* DIRECTIONS FOR THIS TASK: Wherever the string "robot" shows up in the material below, copy that line.

* DATA EXTRACTS:
━━━━━━━━

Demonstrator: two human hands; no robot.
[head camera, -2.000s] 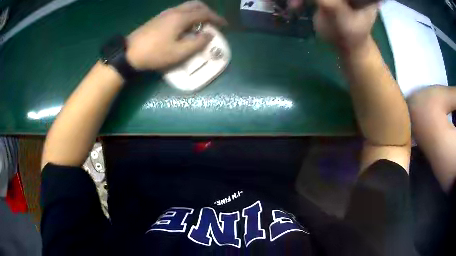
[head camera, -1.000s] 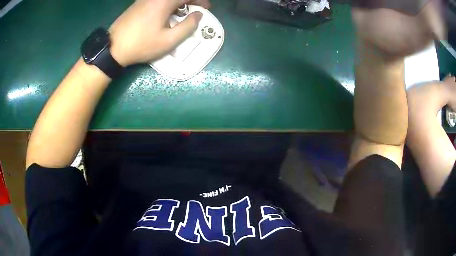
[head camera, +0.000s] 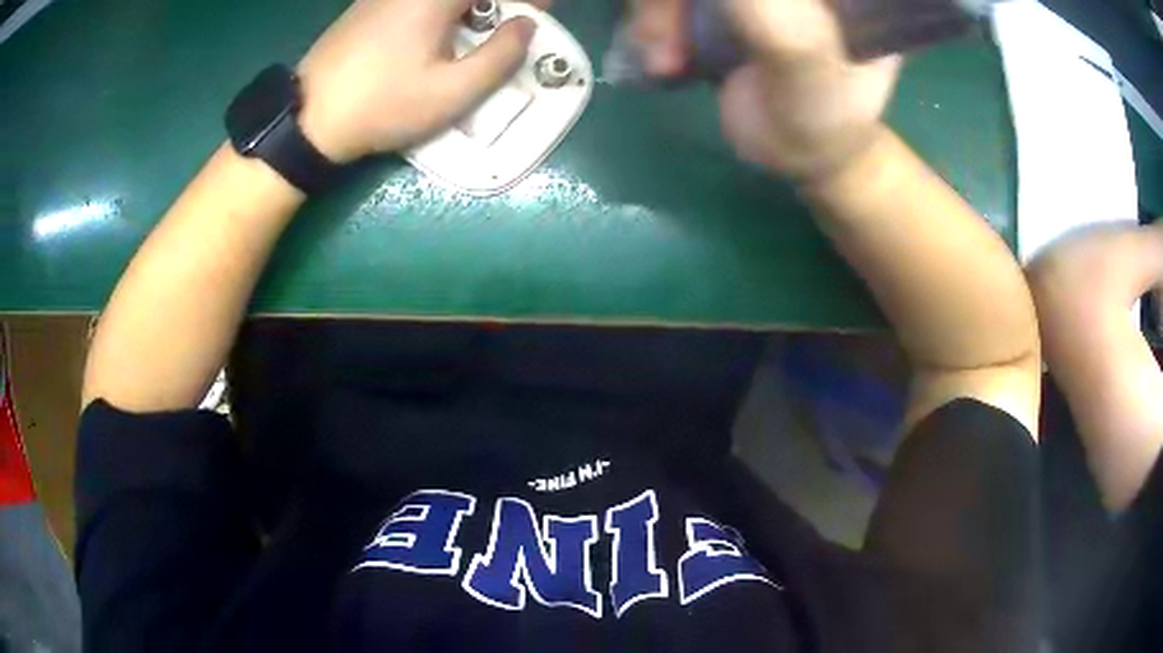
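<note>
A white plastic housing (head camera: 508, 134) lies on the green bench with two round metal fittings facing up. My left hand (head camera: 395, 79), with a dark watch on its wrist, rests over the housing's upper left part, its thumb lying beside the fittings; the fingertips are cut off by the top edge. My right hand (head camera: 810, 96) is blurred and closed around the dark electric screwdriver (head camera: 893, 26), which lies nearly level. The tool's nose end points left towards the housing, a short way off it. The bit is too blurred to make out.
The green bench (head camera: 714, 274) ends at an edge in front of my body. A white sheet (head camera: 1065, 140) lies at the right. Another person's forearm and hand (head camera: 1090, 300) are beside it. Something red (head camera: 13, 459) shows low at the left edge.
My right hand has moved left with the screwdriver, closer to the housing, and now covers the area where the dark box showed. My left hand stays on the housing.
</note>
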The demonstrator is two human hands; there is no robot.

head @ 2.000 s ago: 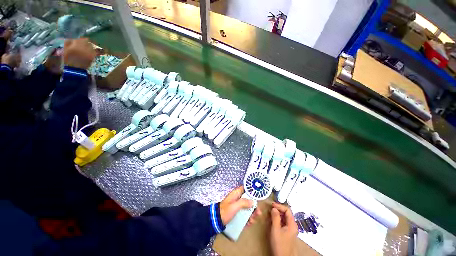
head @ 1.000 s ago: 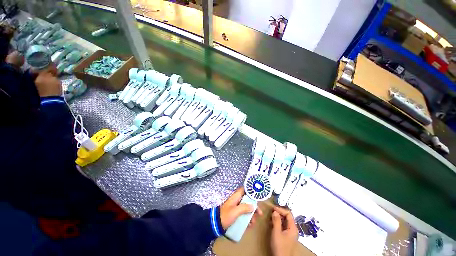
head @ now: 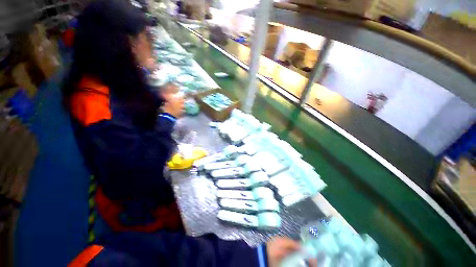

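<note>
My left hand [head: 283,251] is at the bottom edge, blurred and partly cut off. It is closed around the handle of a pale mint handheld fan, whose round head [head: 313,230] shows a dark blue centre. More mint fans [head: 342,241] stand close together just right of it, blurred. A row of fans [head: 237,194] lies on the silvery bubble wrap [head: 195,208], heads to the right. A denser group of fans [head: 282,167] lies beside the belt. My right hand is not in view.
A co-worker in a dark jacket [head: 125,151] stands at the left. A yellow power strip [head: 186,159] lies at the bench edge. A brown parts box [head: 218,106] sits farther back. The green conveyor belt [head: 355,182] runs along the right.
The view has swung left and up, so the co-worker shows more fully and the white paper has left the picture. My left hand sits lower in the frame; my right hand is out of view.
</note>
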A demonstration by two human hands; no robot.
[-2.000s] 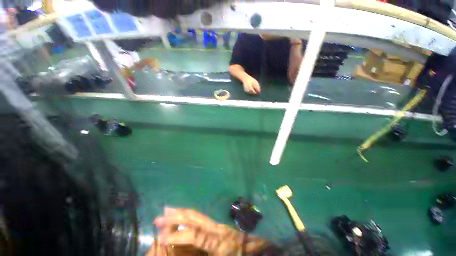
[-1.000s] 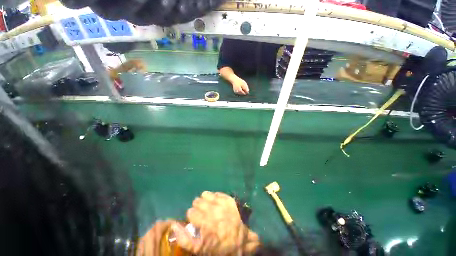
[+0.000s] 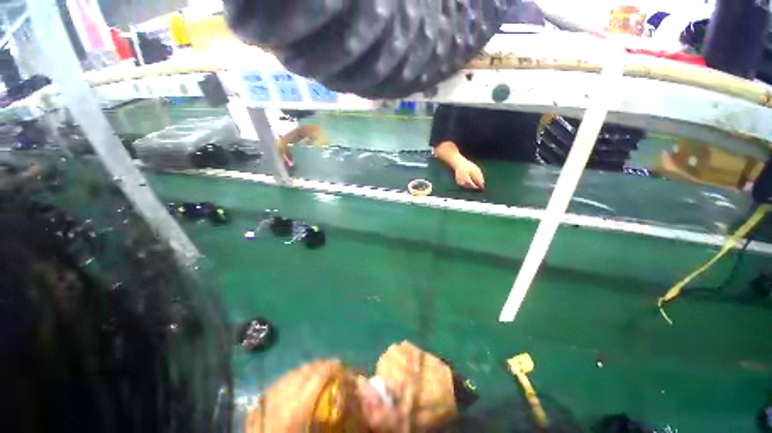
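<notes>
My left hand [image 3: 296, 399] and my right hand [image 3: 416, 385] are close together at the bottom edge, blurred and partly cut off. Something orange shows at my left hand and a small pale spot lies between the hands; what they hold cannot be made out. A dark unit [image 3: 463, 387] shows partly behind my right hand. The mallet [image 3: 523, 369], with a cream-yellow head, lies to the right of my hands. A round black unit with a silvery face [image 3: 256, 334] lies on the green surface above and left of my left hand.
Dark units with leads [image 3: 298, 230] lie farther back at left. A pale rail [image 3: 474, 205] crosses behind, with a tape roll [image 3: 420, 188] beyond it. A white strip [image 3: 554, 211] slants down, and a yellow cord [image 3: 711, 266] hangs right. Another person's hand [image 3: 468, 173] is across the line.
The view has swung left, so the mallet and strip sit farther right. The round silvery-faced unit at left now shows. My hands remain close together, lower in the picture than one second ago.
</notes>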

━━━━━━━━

* EXPECTED ANSWER:
Demonstrator: two human hands; no robot.
The demonstrator is two human hands; there is no robot.
A demonstration by two human hands; no robot.

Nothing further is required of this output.